Ефрем стоял перед нею, смотрел в ее лучистые, счастьем зажженные глаза, в ее лицо, в котором с такою ясностью отражалось что-то доброе, открытое, искреннее… улыбнулся, покраснел и торопливо пробормотал:
— Да, да, я вспомнил. Мне нужно переговорить с вами об одном деле… Я, оказывается, ужасно ошибался относительно молодого Рахманного.
— И тем более, завтра ведь мы едем! — подхватила Элиз, не слушая, что он сказал о Рахманном, но вся вспыхивая от его намерения переговорить с нею. — О, какой удивительный день!., как прозрачен воздух!.. До чего хорошо поют на гумне!.. Послушайте, послушайте… боже, как весело!
Вечером Мартин Лукьяныч был позван к барыне, довольно долго находился там, и когда пришел в контору, где его ждали «начальники», Николай понял, что самое лучшее углубиться в «книгу материалов» и упорно молчать. Мартин Лукьяныч был жестоко расстроен. «Начальники» ушли; Мартин Лукьяныч кряхтел, вздыхал, жег папиросу за папиросой и, наконец, заговорил как бы сам с собою: «С ума спятила, старая дура!.. («Кто бы это? — подумал Николай, сгорая от любопытства. — Неужто Татьяна Ивановна?») Покорно прошу, что выдумала — в монастырь!.. Эдак и я уйду в монастырь, и другой, и третий, — что же с экономией-то станется? В аренду, что ли, сдавать?»

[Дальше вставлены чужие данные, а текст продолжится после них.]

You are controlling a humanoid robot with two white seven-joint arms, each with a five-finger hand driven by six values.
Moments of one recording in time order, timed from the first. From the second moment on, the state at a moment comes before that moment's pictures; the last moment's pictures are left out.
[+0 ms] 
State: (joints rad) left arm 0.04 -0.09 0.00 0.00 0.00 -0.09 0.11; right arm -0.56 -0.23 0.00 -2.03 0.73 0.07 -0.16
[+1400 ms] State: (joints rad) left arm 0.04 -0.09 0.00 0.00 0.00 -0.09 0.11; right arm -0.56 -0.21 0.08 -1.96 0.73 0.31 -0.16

Николай понял, что не только можно, но даже нужно спросить, в чем дело.
— Кто это, папаша, в монастырь?
— Да вот надумалась с большого-то ума… Фелицата Никаноровна!
Николай так и привскочил.
— Не может быть!
— Значит, может, коли я говорю. Велено экономку приискать. А где ее, анафему, взять? Где они, старинные-то слуги?.. Обдумала, убила бобра, в монастыре ее не видали.